Infants started out making acoustically indistinct cries and then slightly more discrete sounds, both of which the researchers regard as precursors of “phees.” Increases in respiratory function accompanied monkeys’ expanding use of “phee” sounds. Physical maturation of the lungs and larynx, or voice box, stabilizes breathing and helps young marmosets to produce “phee” sounds, Ghazanfar says.

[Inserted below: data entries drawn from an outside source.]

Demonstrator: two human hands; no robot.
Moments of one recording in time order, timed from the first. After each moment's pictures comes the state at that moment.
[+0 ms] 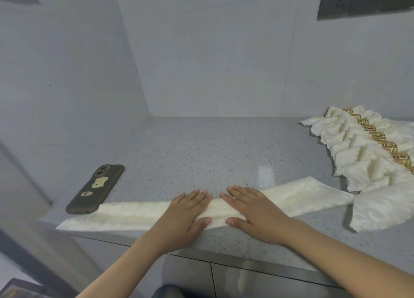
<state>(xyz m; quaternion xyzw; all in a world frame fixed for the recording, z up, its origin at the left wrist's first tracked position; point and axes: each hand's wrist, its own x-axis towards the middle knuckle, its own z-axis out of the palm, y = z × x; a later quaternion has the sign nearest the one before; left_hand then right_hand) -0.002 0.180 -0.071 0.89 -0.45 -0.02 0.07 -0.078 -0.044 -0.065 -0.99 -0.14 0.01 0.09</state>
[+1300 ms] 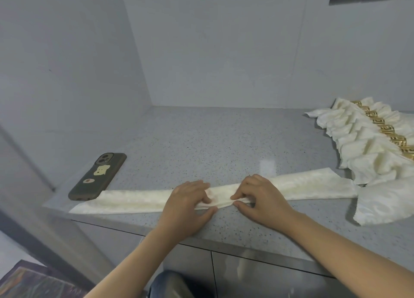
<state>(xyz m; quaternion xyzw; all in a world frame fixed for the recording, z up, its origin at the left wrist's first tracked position) -0.011 0.169 -0.083 0.87 -0.40 0.15 0.27 -0.073 -0.051 -0.077 -0.94 -0.12 -0.19 0.25</state>
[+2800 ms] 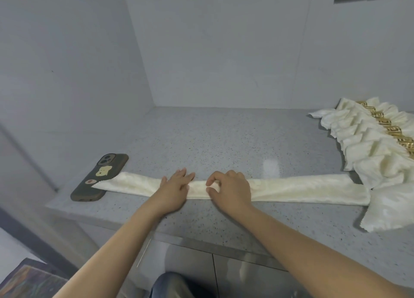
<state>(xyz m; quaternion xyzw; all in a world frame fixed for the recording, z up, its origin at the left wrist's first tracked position) 0.036 0.178 -0.054 0.94 -0.24 -0.11 0.20 -0.031 0.021 -0.062 -0.95 0.08 -0.12 0.27</state>
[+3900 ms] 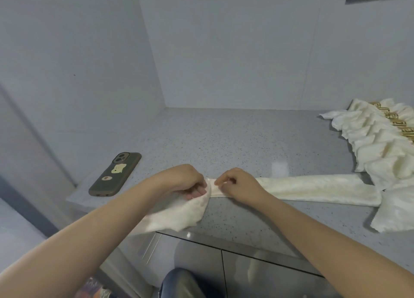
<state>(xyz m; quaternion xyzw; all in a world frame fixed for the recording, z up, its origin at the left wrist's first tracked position) 0.027 0.168 0.011 0.89 -0.11 -0.29 0.33 -0.028 0.003 -0.046 -0.90 0.00 -0.03 0.44</state>
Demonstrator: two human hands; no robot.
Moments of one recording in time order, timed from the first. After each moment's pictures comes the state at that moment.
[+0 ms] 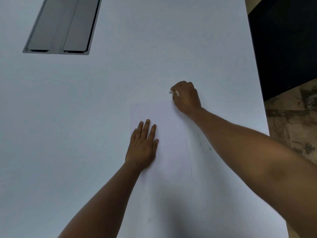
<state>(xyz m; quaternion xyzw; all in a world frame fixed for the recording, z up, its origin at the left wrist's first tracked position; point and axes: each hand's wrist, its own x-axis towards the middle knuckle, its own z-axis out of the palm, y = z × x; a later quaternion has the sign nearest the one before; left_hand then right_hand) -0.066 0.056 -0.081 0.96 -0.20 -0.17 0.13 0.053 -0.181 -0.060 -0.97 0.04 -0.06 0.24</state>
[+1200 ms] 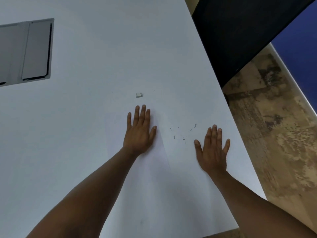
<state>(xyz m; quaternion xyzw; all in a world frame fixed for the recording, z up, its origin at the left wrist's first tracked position) -0.030 -0.021 -0.065 0.93 -0.35 -0.08 0.08 -0.222 -0.238 -0.079 -0.94 0.33 0.07 0.06</state>
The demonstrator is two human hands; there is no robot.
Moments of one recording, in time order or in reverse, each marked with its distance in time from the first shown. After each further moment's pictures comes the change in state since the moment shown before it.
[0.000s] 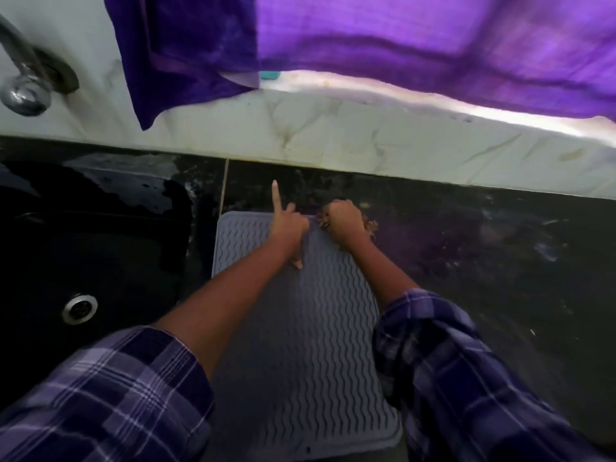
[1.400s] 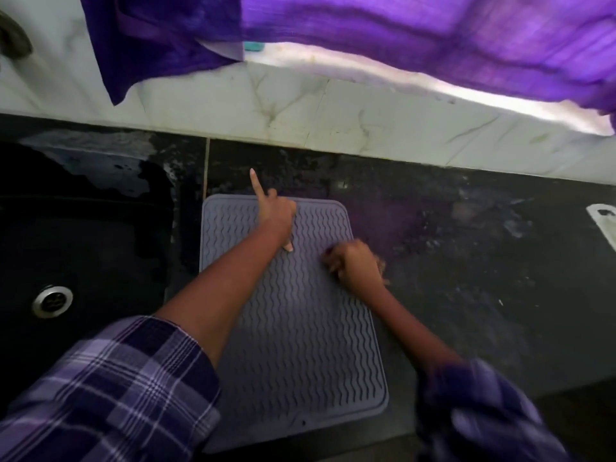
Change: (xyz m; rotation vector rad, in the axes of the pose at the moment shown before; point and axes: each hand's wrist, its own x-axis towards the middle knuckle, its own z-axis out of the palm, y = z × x) left_hand 0.002 0.000 0.002 -0.092 -0.053 -0.067; right_hand -0.126 0.012 0.010 0.285 -0.136 0.089
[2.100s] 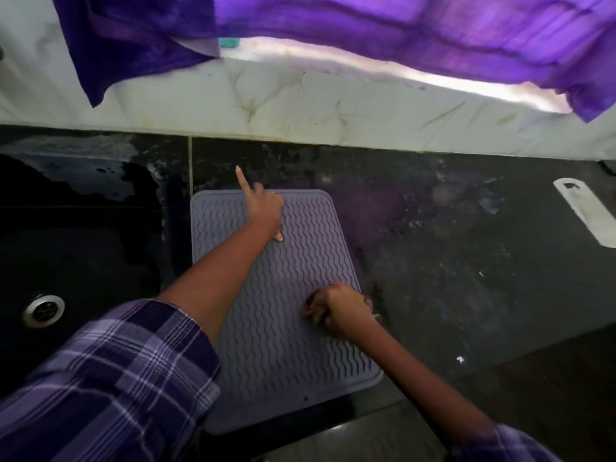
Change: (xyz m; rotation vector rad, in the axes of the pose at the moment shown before) left_hand -0.008 0.001 0.009 0.068 0.088 0.019; right_hand -0.088 -0.034 0.025 -0.088 -0.294 -0.041
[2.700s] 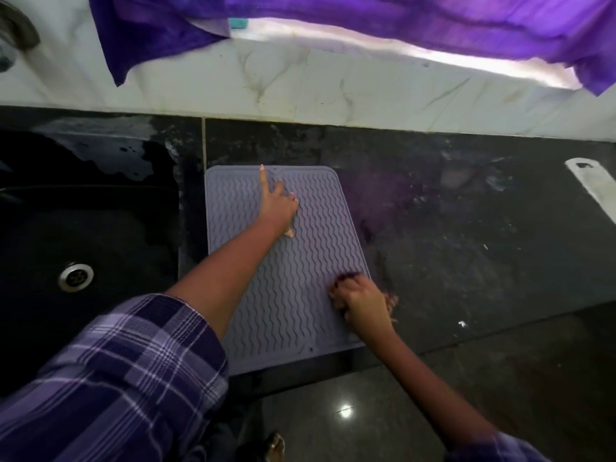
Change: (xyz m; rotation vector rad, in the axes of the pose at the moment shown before) left_hand -0.061 0.014 0.026 0.115 0.109 0.197; right_hand -0.065 0.009 0.050 -0.007 0.373 -0.073
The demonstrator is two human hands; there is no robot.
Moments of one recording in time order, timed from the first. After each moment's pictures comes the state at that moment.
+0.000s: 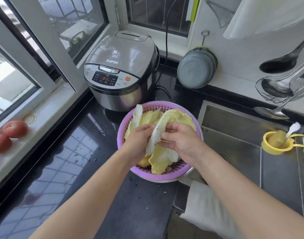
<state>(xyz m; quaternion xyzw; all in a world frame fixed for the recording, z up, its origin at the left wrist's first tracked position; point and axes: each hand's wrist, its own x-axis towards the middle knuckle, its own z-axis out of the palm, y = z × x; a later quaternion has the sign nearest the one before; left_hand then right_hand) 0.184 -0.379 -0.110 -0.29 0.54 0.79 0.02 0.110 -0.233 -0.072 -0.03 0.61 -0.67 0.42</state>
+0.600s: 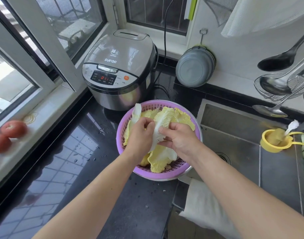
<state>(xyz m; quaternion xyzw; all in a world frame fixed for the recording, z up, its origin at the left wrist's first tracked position) 0.178 -0.356 -0.093 -0.34 0.71 0.60 -0.09 0.110 -0.237 -0.078 -0.01 0.62 -0.66 0.41</state>
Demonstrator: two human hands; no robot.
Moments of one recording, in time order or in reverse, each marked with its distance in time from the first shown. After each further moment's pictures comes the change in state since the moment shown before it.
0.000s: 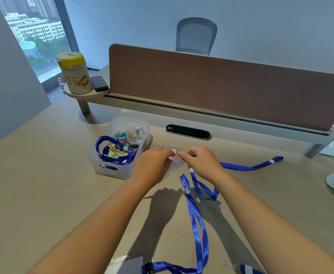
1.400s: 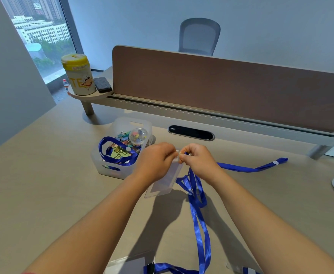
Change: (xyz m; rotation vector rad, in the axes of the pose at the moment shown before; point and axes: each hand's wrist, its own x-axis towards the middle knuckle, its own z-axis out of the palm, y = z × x) left_hand 0.006 0.002 -0.011 -0.227 0.062 -0.001; right_hand 0.001 -0.010 0.005 0.263 -0.028 -0.006
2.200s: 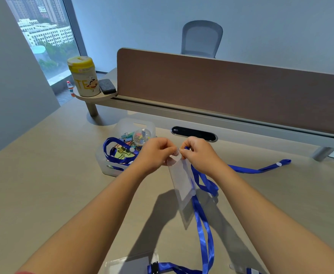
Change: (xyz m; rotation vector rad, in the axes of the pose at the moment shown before) left_hand 0.006 -0.001 -0.019 -0.575 -0.131 -0.291; right_hand 0.003 -0.015 -0.005 -0.219 -0.022 -0.142
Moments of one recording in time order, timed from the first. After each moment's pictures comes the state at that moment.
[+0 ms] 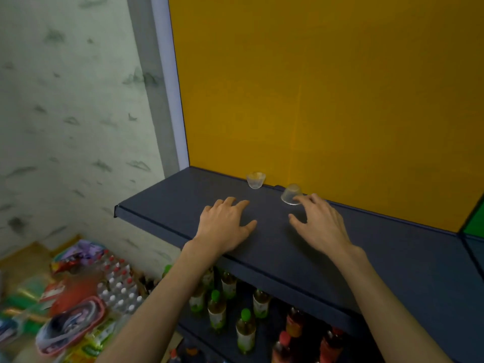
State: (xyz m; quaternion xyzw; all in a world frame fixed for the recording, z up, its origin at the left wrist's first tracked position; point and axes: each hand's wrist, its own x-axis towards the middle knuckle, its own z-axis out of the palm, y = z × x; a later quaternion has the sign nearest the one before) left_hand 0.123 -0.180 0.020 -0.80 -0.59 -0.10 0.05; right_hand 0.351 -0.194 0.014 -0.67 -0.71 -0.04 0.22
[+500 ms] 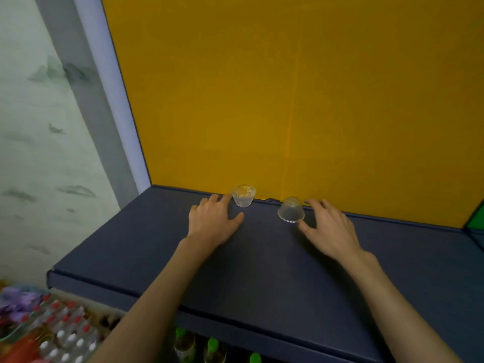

But maturation displayed little relation to infants’ rapid shifts to producing more “phees” than cries. The timing of those changeovers varied from around 10 days to 40 days after birth. Rates of physical growth, indicated by weight gains, did not correspond closely to monkeys’ vocal transitions. Instead, babies who received the greatest number of vocal responses from their parents within five seconds of making their own call sounds showed the earliest vocal advances.
Early and late transitions to adult call sounds among six marmoset siblings, each with the same mother and father, also corresponded to the varying numbers of vocal responses each of them received from their parents. So it’s unlikely that a genetic tendency in some families to produce “phee” sounds early or late in infancy explains the results, Ghazanfar says.
Marmosets and humans probably share a basic brain system for early vocal learning, although further studies with larger numbers of marmosets are needed to confirm the new results, says psycholinguist D. Kimbrough Oller of the University of Memphis. Early vocal development is more complex in people than in marmosets, Oller adds (SN: 5/4/13, p. 17).